As I stared at the dancing cheerleaders as large as airplanes on the jumbo tron, I was also able to avoid the 16 year old kid to my right who kept commenting on every screaming happy fan the camera showed on the giant television. His cruel (not at all funny) antidotes were almost as bad as his big scaly arms that he kept waving in my face. Gag again.

Towards the end of the game when most people are getting tipsy, the man in front of me was highly intoxicated and kept leaning back and almost smashing into my face. I politely tapped him and asked him to sit down. He told me to be nice and I might get what I want. Red, I saw red. So I whisper to my date...I love drunk guys especially the ones who intimate and try to scare women. Apparently alcohol gave this asshole super hearing because he turned around and told me "you better be scared." I stood up and told him I was getting security. My DATE was totally silent and just followed me out. When we got a safe distance away and he was relatively sure he wasn't going to get punched in the face Camp Director exclaims "wow, you don't take any shit do you? I am more of a pacifist." Where is my knight in fucking shining armor? Put the bong down man and stand up for your lady!
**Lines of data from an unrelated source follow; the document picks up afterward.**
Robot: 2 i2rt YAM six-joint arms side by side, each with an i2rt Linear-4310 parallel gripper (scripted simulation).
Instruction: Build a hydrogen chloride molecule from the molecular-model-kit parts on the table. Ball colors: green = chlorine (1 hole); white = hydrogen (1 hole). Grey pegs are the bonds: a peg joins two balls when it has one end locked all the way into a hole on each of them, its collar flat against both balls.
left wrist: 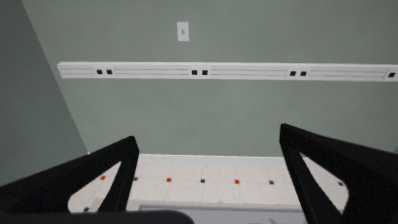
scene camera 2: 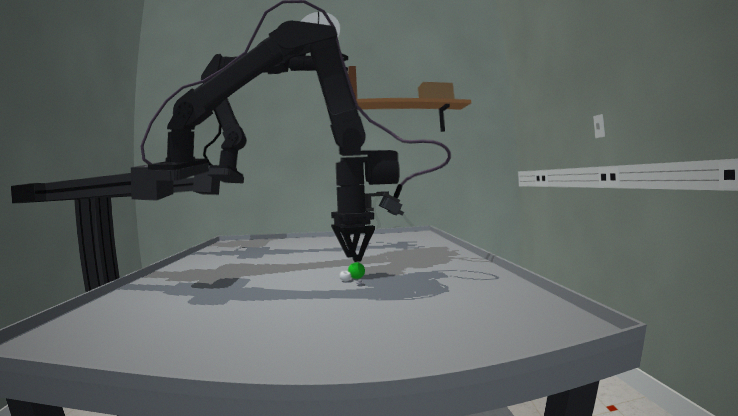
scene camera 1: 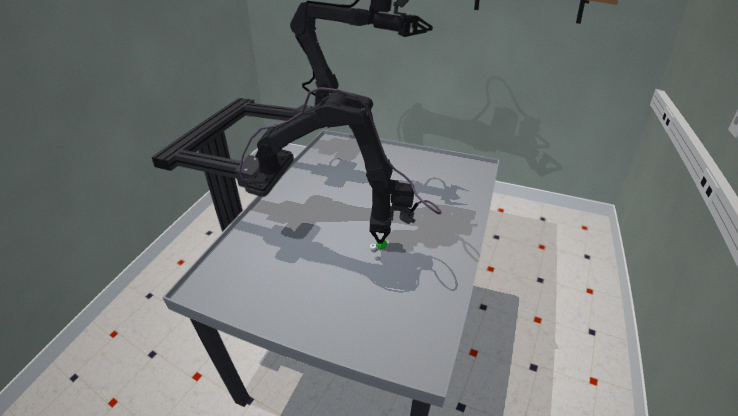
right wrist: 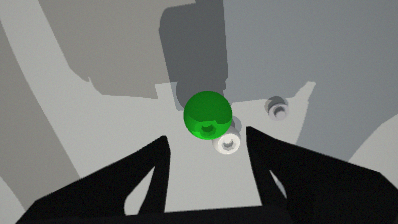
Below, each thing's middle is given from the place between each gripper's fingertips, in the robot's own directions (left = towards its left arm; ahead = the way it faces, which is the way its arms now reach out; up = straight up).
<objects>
The green ball point(right wrist: 207, 115) lies 3 cm below my right hand point(scene camera 2: 353, 259).
The green ball is 40 mm behind my left hand, 470 mm to the right of it and 610 mm below it.
</objects>
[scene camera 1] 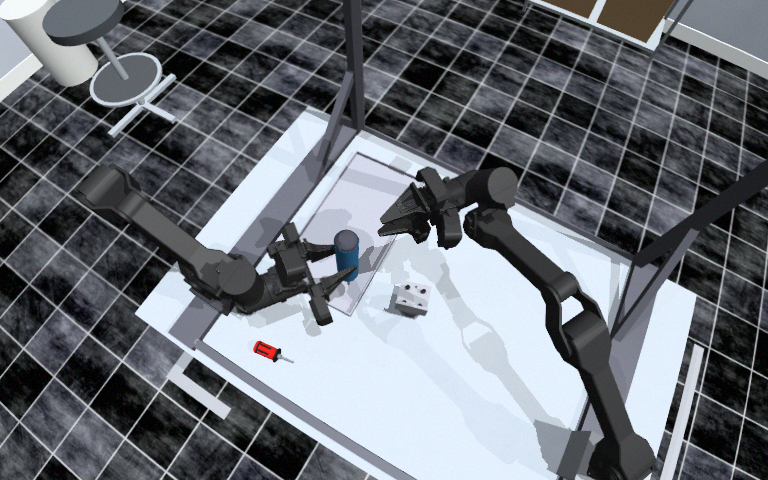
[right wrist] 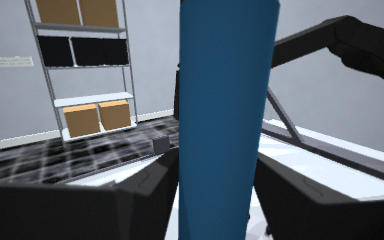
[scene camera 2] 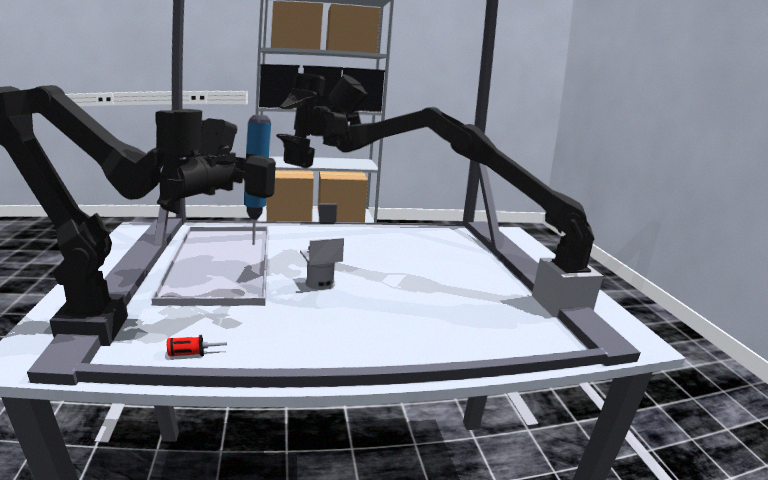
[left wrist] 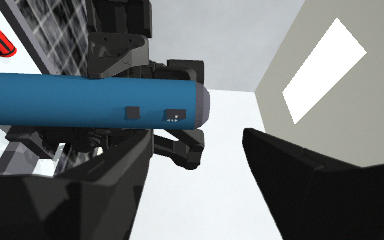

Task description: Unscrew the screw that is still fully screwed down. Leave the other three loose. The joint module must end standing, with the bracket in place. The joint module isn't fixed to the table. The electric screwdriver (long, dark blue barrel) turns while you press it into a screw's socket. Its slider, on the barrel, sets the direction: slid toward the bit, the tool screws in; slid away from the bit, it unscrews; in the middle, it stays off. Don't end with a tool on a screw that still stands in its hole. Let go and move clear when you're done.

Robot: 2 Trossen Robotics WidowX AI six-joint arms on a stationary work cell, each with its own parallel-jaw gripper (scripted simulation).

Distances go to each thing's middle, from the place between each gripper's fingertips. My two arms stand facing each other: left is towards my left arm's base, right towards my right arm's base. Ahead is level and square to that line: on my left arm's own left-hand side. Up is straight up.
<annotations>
My right gripper is now 40 mm above the electric screwdriver (scene camera 2: pixel 259 126), 30 mm past it and 20 mm to the right of it. From my right hand the other things lie so: shallow tray (scene camera 1: pixel 366 188) 250 mm below, 190 mm behind, 70 mm to the right; joint module (scene camera 2: pixel 321 276) 230 mm below, 140 mm to the left, 70 mm behind; bracket (scene camera 2: pixel 321 251) 190 mm below, 150 mm to the left, 70 mm behind.
Right now my left hand is 7 cm short of the electric screwdriver, 6 cm to the left of it and 11 cm above it. From my left hand the other things lie so: shallow tray: 10 cm behind, 15 cm to the right, 32 cm below; joint module: 3 cm ahead, 7 cm to the left, 30 cm below; bracket: 3 cm ahead, 7 cm to the left, 26 cm below.
</annotations>
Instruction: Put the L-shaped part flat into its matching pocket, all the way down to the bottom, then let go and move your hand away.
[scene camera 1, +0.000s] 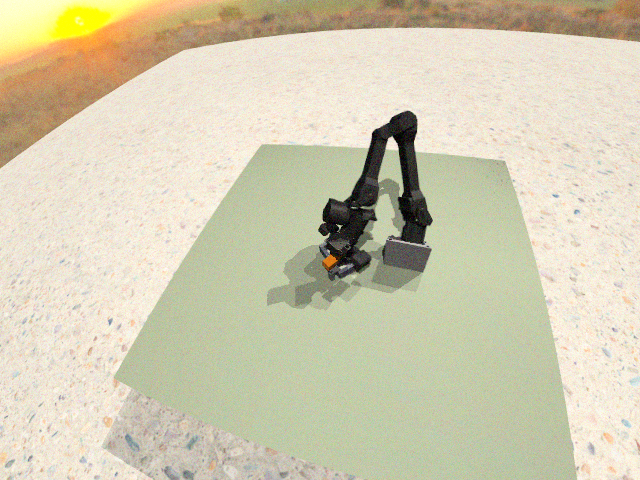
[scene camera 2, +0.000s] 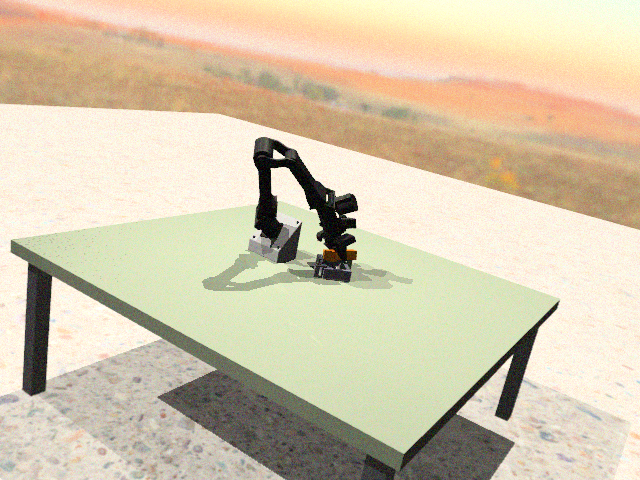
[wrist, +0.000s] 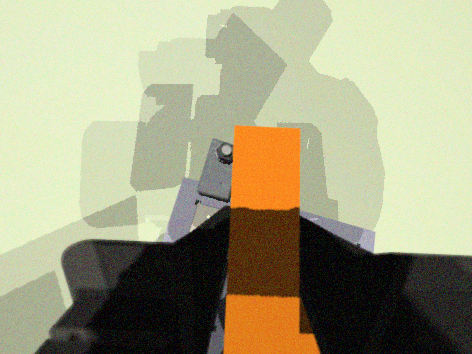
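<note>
Gripper (scene camera 1: 334, 261) holding an orange L-shaped part (wrist: 262, 302). The gripper also appears in the wrist view (wrist: 255, 213) and in scene camera 2 (scene camera 2: 343, 260).
</note>
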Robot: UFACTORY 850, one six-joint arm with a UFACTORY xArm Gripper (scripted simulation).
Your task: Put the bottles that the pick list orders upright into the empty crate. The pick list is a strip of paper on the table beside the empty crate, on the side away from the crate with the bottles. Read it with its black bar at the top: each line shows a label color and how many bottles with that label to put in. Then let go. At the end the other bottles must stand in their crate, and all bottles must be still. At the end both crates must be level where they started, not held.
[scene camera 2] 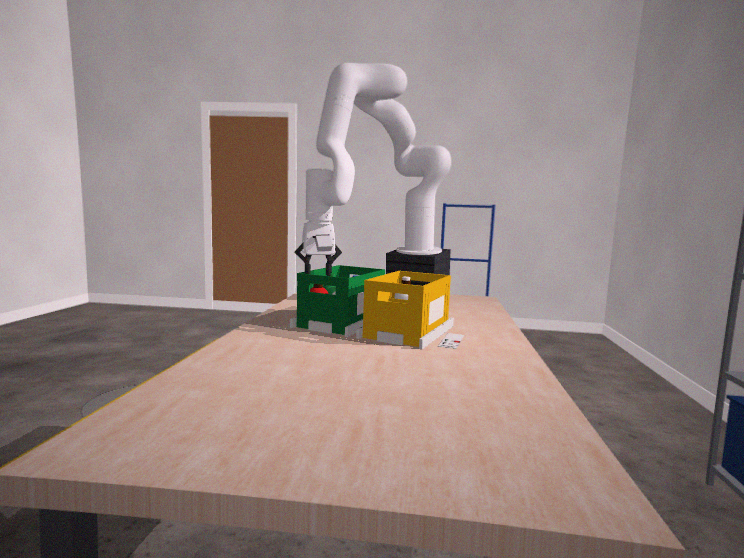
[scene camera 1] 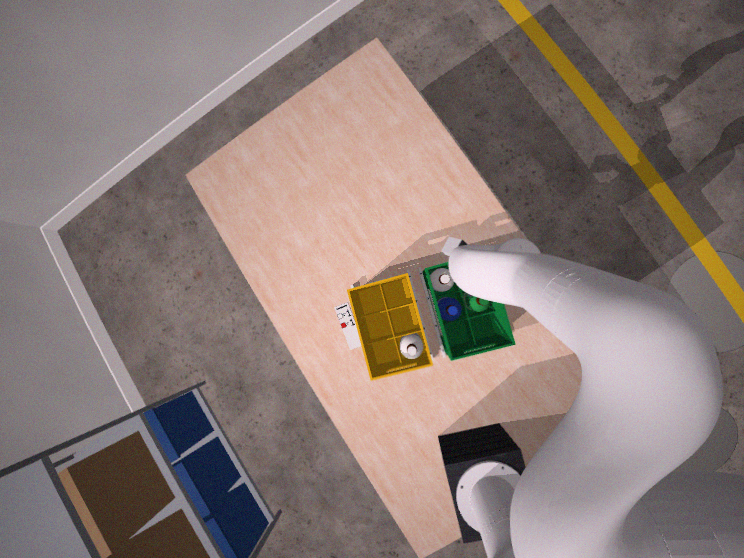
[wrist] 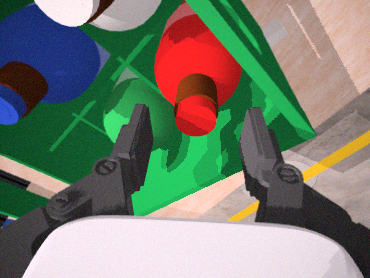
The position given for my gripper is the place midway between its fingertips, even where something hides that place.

We leave the stadium and drive home into the gorgeous summer night. He tells me on the way that he had a cathartic experience taking Ecstasy a few weeks ago. It helped him get over a girl who dumped him for the third and final time. THEN he said he didn't like cheese of any kind. Not cheddar, gruyere, swiss, NONE. I don't know which is more disappointing. His drug habits or his dislike of the most perfect food known to man.

He has texted me about 5 times since then asking to see me again. Get your teeth whitened after rehab and maybe we'll talk.

Monday, August 17, 2009

Step 1 - Posting My Profile

Plato, Aristotle, Socrates and Me. This is my social experiment of online dating.

I am a 30 year old single girl who still believes in love. But I am also one bitter and cynical bitch.

I was driving around during my "lunch" break today and an idea popped into my head like a lightening bolt. I haven't had a good idea since the 9th grade. This is huge for me.

I just finished a book called "Waiter Rant" and have seen the previews for that "Julie & Julia" movie and I got to thinking...if I was going to write a blog...what would it be about?

What am I passionate about? Good at? Something that other people would find interesting?

Well MEN of course. Duh.

But how could I make the vague idea of MEN into a blog? I had written some blogs on a social website about some nightmarish dates few years ago and received a few LMFAO's (Although I first thought that was an insult of some kind. It took me about 4 months to figure out what it meant). And then it came to me. I am going to post a profile on a well known online dating site and write about my experiences.

I have 3 rules.
1. I will go out with anyone that asks. I will need to find them somewhat attractive. Either physically or intellectually.
2. I will meet them only in public places.
3. I will only go out with them ONCE.

I just posted my profile so wish me luck. It's a jungle of ugly men out there with their hands hovering over their mouse, just waiting to wink at a seemingly sweet girl like me. If they only knew my plan.